THE MAIN EUROPEAN EXCHANGES ARE EXPECTED WITHOUT MAJOR CHANGES
by Laetitia Volga
PARIS (Reuters) – Major European stocks are expected to remain unchanged at the open on Friday as investors remain unsure how aggressively the Federal Reserve will raise U.S. interest rates despite the slowdown in inflation last month. .
The first indications available point to a fall of 0.04% for the Parisian CAC 40, 0.07% for the Frankfurt Dax, 0.02% for the London FTSE and 0.05% for the EuroStoxx 50 .
Thursday’s release of an unexpected monthly drop in the US Producer Price Index confirmed calm on the US inflation front after price figures missed consumer expectations.
While this initially delighted investors by raising hopes of less-than-expected monetary tightening from the Fed, several Fed officials cautioned against excessive optimism.
San Francisco Fed President Mary Daly said Thursday that while a half-point rate hike in September “makes sense,” she is open to the possibility of a larger increase in the face of inflation, even more than four times higher than the 2% target.

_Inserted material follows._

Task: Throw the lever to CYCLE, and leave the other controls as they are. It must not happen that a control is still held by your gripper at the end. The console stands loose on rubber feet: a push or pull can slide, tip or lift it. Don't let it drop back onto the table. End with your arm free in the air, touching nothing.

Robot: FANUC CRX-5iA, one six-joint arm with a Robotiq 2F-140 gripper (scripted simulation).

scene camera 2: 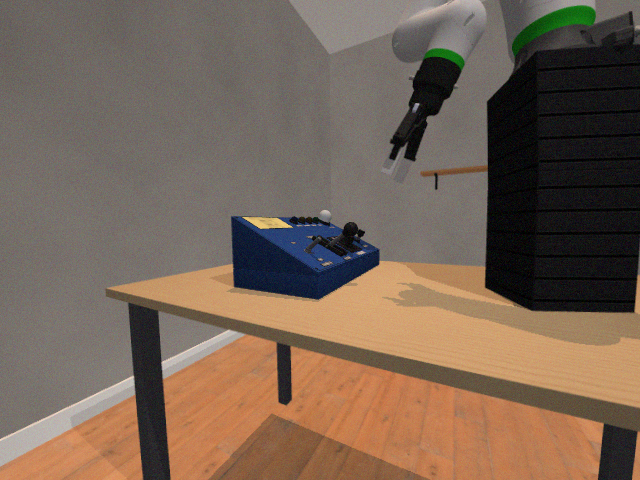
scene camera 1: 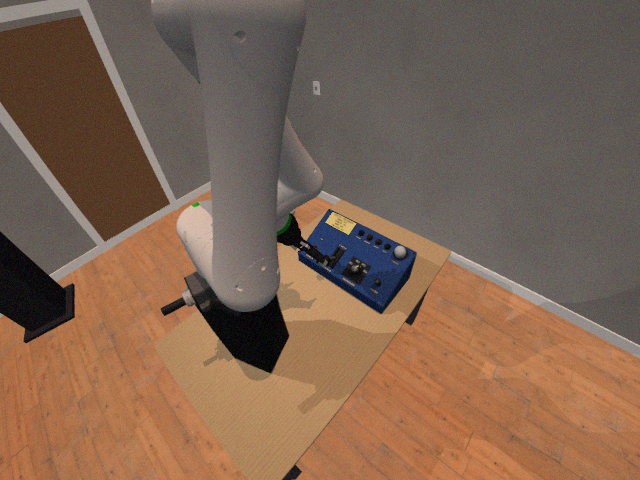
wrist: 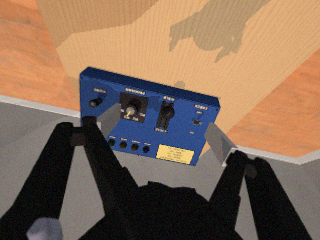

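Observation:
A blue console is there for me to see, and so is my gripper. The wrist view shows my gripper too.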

“The market will realize that the Fed’s Monetary Policy Committee still has a lot of work to do and will have to raise the fed funds rate target to 4% by the end of the year,” said Carol Kong of the Commonwealth Bank. of Australia. . “I think there is some room for markets to revise their expectations for the ‘fed funds’ rate higher.”
ON WALL STREET
The New York Stock Exchange closed in a mixed order on Thursday, with the Nasdaq and S&P 500 closing slightly lower on lingering uncertainties about the pace of the Fed’s monetary tightening.
The Dow Jones Industrial Average gained 0.08% to 33,336.67 points, the Nasdaq Composite fell 0.58% to 12,779.91 points and the S&P-500 lost 0.07% to 4,207.33 points.

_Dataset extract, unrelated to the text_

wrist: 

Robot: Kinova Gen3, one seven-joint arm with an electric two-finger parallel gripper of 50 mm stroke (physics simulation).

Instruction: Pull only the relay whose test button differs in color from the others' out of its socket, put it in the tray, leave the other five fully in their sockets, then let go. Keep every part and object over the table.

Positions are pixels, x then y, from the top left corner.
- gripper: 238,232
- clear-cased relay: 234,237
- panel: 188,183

The latter hit a three-month high in the session on producer price data, but Fed officials left little doubt that they intended to tighten monetary policy until inflation pressures abated completely.
In values, Disney gained 4.68% after announcing that the number of its subscribers to its video streaming platforms had surpassed that of Netflix.
Futures contracts point to a slightly higher session of 0.1% to 0.3%.
On the Tokyo Stock Exchange, closed on Thursday for a holiday, the Nikkei jumped 2.36% to its highest level since mid-January, in turn reacting to slowing inflation in the United States.
SoftBank, the main contributor to the rise in the index, gained 5.81% after announcing it would make a $34.1 billion profit by cutting its stake in Alibaba.
Honda Motor rose 3.47% as the automaker raised its full-year operating profit outlook on a weak yen.
In China, Shanghai’s SSE Composite Index and mainland China’s large-cap CSI 300 lost 0.14% amid a COVID-19 outbreak.
The health authorities have listed more than 2,000 new contaminations by the SARS-CoV-2 coronavirus on Wednesday and Thursday compared to around a thousand in the previous days.
The dollar rises slightly against a basket of international currencies (+0.1%) and the euro remains stable at 1.032.
In the bond market, the 10-year Treasury yield fell slightly to 2.8657% on the day after a three-week high of 2.902%, investors downplaying the impact of the latest US inflation figures. UU. in the determination of the Fed to continue with its monetary adjustment. .
Oil prices have eased amid uncertainty over demand prospects following diverging forecasts from OPEC and the International Energy Agency.
Brent fell 0.54% to $99.06 a barrel and US light crude (West Texas Intermediate, WTI) fell 0.6% to $93.77.